Nel 2008 il CdA del Monte vendette immobili alla Sansedoni-Lehman
di Red
SIENA. La necessità di fare cassa per cercare di coprire il buco finanziario gigantesco provocato dall’acquisto di Antonveneta fu alla base, problabilmente, del tentativo di racimolare spiccioli fondamentali per far quadrare i bilanci, all’allora tandem Mussari & Vigni.
Il 4 luglio 2008 un comunicato congiunto a firma Sansedoni Spa e Lehmann Brothers (che di lì a poco sarebbe fallita, come tutti ben sanno) comunicò al mondo che le due società si erano aggiudicate il 100% di VIM Valorizzazioni Immobiliari, società fino ad allora controllata dal MPS che possedeva un patrimonio di 188 unità immobiliari, dal valore complessivo di allora 100 milioni di euro. L’obiettivo della joint venture sarebbe stato quello di valorizzare e procedere ad una vendita frazionata del patrimonio “nel breve e medio termine”.
Ora questa società si trova nella stessa situazione della speculazione Casal Boccone di Roma, dove l’aver rilevato un progetto immobiliare da Ligresti, per recuperare finanziamenti concessi a un ex-grande del mattone nazionale, si è trasformato in un boomerang di perdite finanziarie e di contestazioni della popolazione locale. Con l’arrivo del nuovo sindaco in primavera, chiunque vinca le elezioni comunali a Roma, è certo che la società non otterrà mai i permessi a costruire: il prezzo che i candidati a sindaco dovranno pagare ai cittadini romani che non ne possono più di cementificazione.
Ma senza aspettare il domani, la Vim risulta essere in perdita da sempre, con necessità di ricapitalizzazione, e per di più indebitata fortemente con MPS Capital, una delle società del Monte. Capital ha in pegno il 100% del capitale sociale di Vim, e nel probabile caso di insolvenza dovrebbe rivalersi sui soci dell’immobiliare, cioè Fondazione MPS e Monte stesso. Una serie di atti giudiziari che cammineranno tra La Lizza e Banchi di Sotto per certificare il nulla e i crediti inesigibili infragruppo: ma le ispezioni della Banca d’Italia come mai non vedevano nulla? Possibile che l’utile del trimestre in MPS si facesse con simili operazioni farlocche e la creazione di debiti senza garanzie reali e Draghi non si accorgesse di nulla?

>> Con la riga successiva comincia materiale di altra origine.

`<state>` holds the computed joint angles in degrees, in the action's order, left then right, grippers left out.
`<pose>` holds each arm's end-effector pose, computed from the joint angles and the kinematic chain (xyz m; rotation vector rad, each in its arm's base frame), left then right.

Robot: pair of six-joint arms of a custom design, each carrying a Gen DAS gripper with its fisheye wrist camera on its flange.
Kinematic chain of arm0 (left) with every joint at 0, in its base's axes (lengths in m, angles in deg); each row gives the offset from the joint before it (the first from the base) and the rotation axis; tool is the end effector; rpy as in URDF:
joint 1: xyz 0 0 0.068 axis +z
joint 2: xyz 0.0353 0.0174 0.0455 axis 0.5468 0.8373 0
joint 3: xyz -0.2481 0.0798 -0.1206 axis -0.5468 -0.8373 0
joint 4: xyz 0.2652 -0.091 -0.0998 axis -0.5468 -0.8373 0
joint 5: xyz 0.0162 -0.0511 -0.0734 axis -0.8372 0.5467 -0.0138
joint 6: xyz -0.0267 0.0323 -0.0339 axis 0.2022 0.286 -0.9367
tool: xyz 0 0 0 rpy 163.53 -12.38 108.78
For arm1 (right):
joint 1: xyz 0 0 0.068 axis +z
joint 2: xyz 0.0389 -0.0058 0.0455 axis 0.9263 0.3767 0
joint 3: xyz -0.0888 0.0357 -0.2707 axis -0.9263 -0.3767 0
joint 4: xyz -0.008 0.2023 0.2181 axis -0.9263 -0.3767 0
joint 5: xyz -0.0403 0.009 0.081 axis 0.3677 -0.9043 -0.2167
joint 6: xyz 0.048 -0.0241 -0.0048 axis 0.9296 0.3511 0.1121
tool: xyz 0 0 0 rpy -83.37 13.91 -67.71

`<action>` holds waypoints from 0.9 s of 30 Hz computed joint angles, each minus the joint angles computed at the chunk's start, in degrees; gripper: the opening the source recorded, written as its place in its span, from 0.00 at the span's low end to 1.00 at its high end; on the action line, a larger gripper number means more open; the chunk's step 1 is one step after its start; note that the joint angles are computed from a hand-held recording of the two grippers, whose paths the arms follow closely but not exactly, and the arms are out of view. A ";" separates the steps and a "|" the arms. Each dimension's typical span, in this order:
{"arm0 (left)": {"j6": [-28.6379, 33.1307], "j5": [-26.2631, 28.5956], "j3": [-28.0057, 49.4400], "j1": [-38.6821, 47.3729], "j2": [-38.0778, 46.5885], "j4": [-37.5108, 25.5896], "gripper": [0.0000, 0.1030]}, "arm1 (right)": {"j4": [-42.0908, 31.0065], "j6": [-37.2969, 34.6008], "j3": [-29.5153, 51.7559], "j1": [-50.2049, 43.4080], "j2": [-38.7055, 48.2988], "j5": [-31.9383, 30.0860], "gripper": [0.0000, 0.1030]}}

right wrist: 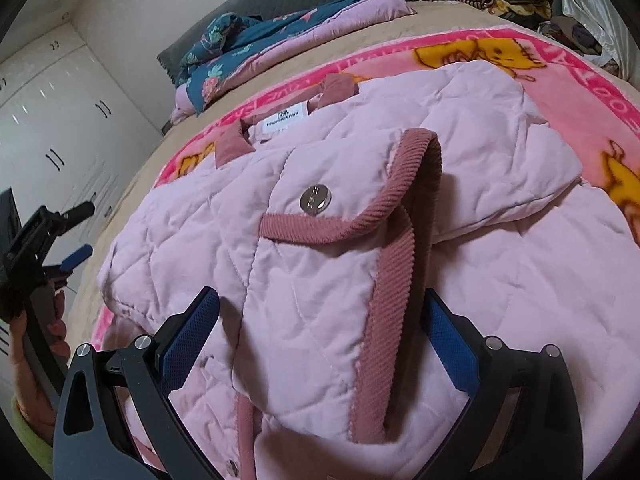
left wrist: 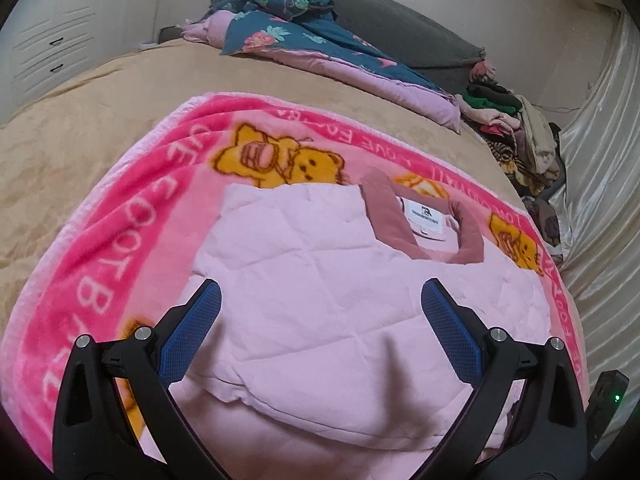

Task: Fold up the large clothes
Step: 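Grasp the ribbed cuff of the folded sleeve with the right tool and straighten it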

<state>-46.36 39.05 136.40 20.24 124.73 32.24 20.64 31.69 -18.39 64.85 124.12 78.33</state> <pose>0.4129 -0.1063 0.2695 0.2946 2.3569 -0.5448 0.1952 -0.0072 0.1867 0.6926 2.2672 0.3600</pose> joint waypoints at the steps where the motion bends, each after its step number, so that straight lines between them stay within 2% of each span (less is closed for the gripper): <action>1: -0.23 -0.01 -0.06 0.28 -0.14 0.18 0.91 | 0.58 -0.03 0.02 0.19 0.53 0.06 0.95; 5: -0.59 0.64 0.17 0.82 -0.08 0.46 0.91 | 1.33 -0.73 -0.39 0.30 -0.10 0.38 0.72; 6: -0.36 0.54 0.16 0.79 -0.11 0.47 0.91 | 1.83 -0.65 -0.77 -0.24 -0.86 -0.27 0.60; 8: 0.04 0.47 0.06 0.72 -0.15 0.60 0.91 | 1.91 -0.77 -0.95 -0.76 -2.31 -0.22 0.46; 9: 0.22 0.35 0.13 0.66 -0.11 0.45 0.91 | 1.65 -1.19 -0.85 -0.74 -3.13 0.73 0.35; 12: 0.39 -0.35 0.14 0.64 -0.24 0.43 0.91 | 0.91 -2.98 -0.39 -1.40 -5.64 0.66 0.22; 17: -0.21 0.23 0.45 1.24 -0.25 0.47 0.91 | -0.94 -9.10 4.23 0.77 -6.99 5.45 0.16; 27: -0.55 2.03 1.19 2.14 0.63 0.08 0.91 | -0.04 -20.44 16.28 -1.06 0.36 9.48 0.12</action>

Sansedoni Spa fa capo alla Fondazione MPS: Mancini sapeva, non sapeva oppure faceva sistema? Anche perché ogni giorno che passa di certe scelte discutibili, quantomeno, ne escono fuori di nuove, al punto che si ipotizza che fosse un fatto sistemico che abbia contribuito a provocare il dissesto del gruppo. La banca che vendeva le case a se stessa chiudendo un buco di bilancio con l’apertura di un credito inesigibile perché il debitore era se stessa (e un socio sfortunato prossimo al fallimento) diventerà, probabilmente, un caso da manuale di fantafinanza. Naturalmente, l’altro socio non è capiente. La Lehman Brothers entrò in Joint Venture con Sansedoni Spa attraverso la sua consociata lussemburghese, che risulta avere la procedura fallimentare ancora aperta presso il Tribunale di Lussemburgo.